In the next section, we will apply LDA on a real-world data set using Python.

In [None]:
# Import necessary libraries
import numpy as np
import pandas as pd
import matplotlib.pyplot as plt
from sklearn.discriminant_analysis import LinearDiscriminantAnalysis as LDA
from sklearn.datasets import load_iris
from sklearn.model_selection import train_test_split
from sklearn.metrics import accuracy_score
from scipy.linalg import eigh

# Load Iris dataset
iris = load_iris()
X = iris.data
y = iris.target

# Split the data into train and test sets
X_train, X_test, y_train, y_test = train_test_split(X, y, test_size=0.2, random_state=123)

# Create an LDA object
lda = LDA()

# Fit the model
lda.fit(X_train, y_train)

# Predict on the test data
y_pred = lda.predict(X_test)

# Compute the accuracy
accuracy = accuracy_score(y_test, y_pred)
print('Accuracy: {:.2f}'.format(accuracy))

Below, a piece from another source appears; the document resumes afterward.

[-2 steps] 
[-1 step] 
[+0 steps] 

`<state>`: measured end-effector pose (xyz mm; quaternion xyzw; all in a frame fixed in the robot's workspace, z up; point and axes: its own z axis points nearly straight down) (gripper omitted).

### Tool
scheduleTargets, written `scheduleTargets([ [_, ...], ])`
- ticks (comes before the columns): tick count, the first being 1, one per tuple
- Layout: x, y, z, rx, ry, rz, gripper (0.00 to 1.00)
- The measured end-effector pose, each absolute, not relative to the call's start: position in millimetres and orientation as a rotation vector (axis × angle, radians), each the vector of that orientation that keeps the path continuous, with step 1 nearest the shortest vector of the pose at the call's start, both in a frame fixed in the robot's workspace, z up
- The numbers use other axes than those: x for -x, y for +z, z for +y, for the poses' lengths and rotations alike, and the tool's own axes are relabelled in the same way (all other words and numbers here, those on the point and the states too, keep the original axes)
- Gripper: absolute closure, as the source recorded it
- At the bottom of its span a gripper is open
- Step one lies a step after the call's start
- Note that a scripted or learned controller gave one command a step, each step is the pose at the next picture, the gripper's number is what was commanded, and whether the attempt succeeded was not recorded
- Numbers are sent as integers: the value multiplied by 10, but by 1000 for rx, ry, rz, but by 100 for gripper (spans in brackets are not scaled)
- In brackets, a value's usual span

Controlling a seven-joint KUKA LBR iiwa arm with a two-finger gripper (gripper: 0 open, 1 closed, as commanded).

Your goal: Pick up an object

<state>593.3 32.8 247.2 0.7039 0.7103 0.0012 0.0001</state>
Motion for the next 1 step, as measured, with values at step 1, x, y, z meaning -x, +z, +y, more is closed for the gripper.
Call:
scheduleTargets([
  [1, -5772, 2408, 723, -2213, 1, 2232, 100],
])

## Interpreting the Results

LDA provides the coefficients that gives the linear combinations of the features that best separate the classes. The larger the coefficient, the more important the corresponding feature is in separating the classes. Let's examine the coefficients:

In [None]:
coeff = lda.coef_
print('Coefficients:\n', coeff)

The coefficients tell us how much the corresponding feature contributes to the separation of the classes. The larger the coefficient, the more important the corresponding feature is in separating the classes.

## Visualizing the Results

To visualize the separation of the classes, we can project the data onto the new axes and plot the projected data:

In [None]:
# Project the data onto the new axes
X_lda = lda.transform(X)

# Plot the projected data
plt.scatter(X_lda[:, 0], X_lda[:, 1], c=y)
plt.xlabel('LD1')
plt.ylabel('LD2')
plt.title('LDA Projection')
plt.show()

In the above plot, different colors represent different classes. We can see that the classes are well separated, indicating that LDA can effectively classify the data.

## Conclusion

In this notebook, we have introduced Linear Discriminant Analysis (LDA) and demonstrated how to perform LDA in Python using the sklearn library. We have also shown how to interpret the results of LDA and visualized the separation of classes. LDA is a powerful tool for classification and dimensionality reduction that can be used in a wide variety of fields.